> **Work instruction**
Repeat, line for line, the entries below from the first line to the line containing "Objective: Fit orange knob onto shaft", counting both ends.

> **Data records**
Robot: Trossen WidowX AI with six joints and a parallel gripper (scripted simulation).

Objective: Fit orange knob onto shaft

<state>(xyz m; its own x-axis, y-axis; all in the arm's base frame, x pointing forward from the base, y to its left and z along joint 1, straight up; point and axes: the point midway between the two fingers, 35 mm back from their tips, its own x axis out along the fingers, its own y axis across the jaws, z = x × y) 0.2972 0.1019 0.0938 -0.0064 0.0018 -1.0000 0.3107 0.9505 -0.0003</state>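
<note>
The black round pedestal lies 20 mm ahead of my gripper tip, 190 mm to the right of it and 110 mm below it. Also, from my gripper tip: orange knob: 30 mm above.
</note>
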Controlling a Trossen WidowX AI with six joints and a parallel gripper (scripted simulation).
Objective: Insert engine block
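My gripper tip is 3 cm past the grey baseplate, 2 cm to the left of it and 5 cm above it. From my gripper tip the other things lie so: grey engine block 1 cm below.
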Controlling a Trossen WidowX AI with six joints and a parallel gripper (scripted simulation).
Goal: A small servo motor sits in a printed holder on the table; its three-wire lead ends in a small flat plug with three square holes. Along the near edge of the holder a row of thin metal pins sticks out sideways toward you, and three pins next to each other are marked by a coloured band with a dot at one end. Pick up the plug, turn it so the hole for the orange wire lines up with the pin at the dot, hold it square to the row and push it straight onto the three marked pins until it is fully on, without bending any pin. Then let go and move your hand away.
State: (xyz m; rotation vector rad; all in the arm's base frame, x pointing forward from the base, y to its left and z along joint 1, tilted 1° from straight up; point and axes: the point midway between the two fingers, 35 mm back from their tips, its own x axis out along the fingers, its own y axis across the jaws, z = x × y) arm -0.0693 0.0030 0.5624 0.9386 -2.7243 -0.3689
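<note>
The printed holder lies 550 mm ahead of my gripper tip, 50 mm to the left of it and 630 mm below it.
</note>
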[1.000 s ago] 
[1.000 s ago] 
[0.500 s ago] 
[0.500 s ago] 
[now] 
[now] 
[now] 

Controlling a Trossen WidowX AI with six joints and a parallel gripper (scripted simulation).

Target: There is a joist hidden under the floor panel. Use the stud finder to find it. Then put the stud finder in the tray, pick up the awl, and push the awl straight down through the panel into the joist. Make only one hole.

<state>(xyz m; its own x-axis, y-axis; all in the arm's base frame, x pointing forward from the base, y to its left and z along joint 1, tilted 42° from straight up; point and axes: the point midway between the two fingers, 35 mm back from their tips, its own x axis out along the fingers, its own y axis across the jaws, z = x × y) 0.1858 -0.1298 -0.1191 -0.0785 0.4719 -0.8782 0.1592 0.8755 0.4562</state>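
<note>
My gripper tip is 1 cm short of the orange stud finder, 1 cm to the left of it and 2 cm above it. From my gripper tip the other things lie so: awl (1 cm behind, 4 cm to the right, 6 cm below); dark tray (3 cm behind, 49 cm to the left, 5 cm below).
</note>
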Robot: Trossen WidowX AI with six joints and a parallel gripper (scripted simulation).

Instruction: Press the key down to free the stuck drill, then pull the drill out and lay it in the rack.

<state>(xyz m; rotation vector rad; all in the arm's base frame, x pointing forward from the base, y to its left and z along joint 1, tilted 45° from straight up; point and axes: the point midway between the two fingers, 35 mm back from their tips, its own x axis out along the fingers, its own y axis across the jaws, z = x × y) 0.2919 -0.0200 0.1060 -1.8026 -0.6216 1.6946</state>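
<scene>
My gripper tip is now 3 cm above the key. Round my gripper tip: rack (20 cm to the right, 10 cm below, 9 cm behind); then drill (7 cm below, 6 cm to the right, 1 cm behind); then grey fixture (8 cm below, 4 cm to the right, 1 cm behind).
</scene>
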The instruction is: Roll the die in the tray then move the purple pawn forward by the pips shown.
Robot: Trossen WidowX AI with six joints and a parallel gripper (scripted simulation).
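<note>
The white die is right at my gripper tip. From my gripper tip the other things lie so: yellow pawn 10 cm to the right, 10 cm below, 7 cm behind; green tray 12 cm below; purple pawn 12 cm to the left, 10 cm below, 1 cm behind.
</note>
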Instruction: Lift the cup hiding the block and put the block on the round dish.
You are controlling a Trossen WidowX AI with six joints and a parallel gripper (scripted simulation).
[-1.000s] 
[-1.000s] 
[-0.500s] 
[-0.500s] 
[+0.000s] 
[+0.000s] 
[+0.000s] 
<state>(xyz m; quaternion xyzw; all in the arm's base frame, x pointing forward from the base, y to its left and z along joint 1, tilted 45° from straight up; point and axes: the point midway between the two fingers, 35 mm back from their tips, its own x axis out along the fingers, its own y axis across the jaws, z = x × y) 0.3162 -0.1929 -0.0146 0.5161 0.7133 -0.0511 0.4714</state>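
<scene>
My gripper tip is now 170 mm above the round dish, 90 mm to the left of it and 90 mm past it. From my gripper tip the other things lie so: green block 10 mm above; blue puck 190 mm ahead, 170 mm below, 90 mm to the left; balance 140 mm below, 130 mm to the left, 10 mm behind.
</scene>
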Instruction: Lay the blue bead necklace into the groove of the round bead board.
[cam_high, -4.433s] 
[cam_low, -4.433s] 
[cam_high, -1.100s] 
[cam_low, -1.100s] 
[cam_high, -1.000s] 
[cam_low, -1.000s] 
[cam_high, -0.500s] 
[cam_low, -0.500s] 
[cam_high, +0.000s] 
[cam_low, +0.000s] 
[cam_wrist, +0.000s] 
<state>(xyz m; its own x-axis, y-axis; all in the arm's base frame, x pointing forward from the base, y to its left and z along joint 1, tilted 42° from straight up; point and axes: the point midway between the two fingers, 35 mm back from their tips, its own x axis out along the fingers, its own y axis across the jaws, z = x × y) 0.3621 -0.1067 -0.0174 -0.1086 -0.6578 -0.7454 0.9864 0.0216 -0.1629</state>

> **Response area**
Robot: Trossen WidowX AI with six joints and a parallel gripper (scripted simulation).

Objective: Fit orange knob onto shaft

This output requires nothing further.